#### AIM OF THE EXERCISE
Once you have read the listing below, output it again exactly.

#### SUPPLIED MATERIAL
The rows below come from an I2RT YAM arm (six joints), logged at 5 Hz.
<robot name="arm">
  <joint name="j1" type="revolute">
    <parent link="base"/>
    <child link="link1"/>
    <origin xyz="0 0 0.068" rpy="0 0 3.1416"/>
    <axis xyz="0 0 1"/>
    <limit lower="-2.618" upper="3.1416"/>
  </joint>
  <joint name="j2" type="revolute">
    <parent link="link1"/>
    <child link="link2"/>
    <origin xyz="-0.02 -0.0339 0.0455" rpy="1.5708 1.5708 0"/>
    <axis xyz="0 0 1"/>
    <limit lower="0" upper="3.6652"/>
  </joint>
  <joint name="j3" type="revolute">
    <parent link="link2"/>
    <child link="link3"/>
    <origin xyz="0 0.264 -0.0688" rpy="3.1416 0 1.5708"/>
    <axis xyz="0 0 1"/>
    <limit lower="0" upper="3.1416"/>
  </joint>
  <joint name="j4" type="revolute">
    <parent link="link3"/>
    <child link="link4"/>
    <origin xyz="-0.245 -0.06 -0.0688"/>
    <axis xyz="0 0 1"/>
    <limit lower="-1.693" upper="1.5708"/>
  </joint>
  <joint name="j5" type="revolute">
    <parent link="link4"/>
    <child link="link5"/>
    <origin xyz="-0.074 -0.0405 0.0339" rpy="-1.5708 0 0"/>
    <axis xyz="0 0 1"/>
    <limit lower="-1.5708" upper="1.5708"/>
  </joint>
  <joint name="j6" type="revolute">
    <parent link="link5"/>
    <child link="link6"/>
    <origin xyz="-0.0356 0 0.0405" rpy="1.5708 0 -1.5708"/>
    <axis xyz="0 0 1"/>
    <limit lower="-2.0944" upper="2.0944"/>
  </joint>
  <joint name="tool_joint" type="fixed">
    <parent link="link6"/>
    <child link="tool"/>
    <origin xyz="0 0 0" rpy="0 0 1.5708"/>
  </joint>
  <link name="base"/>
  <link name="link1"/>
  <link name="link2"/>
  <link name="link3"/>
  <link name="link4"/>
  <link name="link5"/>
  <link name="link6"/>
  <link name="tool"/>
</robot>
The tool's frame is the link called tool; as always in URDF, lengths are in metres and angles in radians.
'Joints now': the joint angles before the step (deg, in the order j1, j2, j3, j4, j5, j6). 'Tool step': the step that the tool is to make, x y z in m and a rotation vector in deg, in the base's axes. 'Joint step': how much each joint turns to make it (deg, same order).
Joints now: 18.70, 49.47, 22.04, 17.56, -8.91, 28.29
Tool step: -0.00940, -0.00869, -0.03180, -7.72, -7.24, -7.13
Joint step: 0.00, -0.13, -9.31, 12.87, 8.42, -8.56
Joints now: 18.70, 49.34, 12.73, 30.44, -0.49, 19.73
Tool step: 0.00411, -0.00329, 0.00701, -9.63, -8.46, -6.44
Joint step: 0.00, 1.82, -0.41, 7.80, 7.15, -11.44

#### OUTPUT OF THE EXERCISE
The rows below come from an I2RT YAM arm (six joints), logged at 5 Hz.
<robot name="arm">
  <joint name="j1" type="revolute">
    <parent link="base"/>
    <child link="link1"/>
    <origin xyz="0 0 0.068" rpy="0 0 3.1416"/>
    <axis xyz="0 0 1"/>
    <limit lower="-2.618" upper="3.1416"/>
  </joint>
  <joint name="j2" type="revolute">
    <parent link="link1"/>
    <child link="link2"/>
    <origin xyz="-0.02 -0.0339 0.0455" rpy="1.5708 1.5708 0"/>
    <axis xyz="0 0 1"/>
    <limit lower="0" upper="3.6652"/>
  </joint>
  <joint name="j3" type="revolute">
    <parent link="link2"/>
    <child link="link3"/>
    <origin xyz="0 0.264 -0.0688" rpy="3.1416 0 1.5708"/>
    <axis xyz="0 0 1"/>
    <limit lower="0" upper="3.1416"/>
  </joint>
  <joint name="j4" type="revolute">
    <parent link="link3"/>
    <child link="link4"/>
    <origin xyz="-0.245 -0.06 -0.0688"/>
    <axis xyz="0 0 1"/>
    <limit lower="-1.693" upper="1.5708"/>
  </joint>
  <joint name="j5" type="revolute">
    <parent link="link4"/>
    <child link="link5"/>
    <origin xyz="-0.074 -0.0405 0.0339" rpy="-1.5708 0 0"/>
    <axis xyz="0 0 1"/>
    <limit lower="-1.5708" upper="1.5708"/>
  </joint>
  <joint name="j6" type="revolute">
    <parent link="link5"/>
    <child link="link6"/>
    <origin xyz="-0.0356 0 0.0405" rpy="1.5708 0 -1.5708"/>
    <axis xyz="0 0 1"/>
    <limit lower="-2.0944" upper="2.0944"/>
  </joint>
  <joint name="tool_joint" type="fixed">
    <parent link="link6"/>
    <child link="tool"/>
    <origin xyz="0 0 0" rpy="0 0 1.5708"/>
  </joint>
  <link name="base"/>
  <link name="link1"/>
  <link name="link2"/>
  <link name="link3"/>
  <link name="link4"/>
  <link name="link5"/>
  <link name="link6"/>
  <link name="tool"/>
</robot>
The tool's frame is the link called tool; as always in URDF, lengths are in metres and angles in radians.
'Joints now': the joint angles before the step (deg, in the order j1, j2, j3, j4, j5, j6). 'Tool step': the step that the tool is to make, x y z in m and a rotation vector in deg, in the base's axes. 'Joint step': how much each joint turns to make it (deg, same order).
Joints now: 18.70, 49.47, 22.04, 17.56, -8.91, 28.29
Tool step: -0.00940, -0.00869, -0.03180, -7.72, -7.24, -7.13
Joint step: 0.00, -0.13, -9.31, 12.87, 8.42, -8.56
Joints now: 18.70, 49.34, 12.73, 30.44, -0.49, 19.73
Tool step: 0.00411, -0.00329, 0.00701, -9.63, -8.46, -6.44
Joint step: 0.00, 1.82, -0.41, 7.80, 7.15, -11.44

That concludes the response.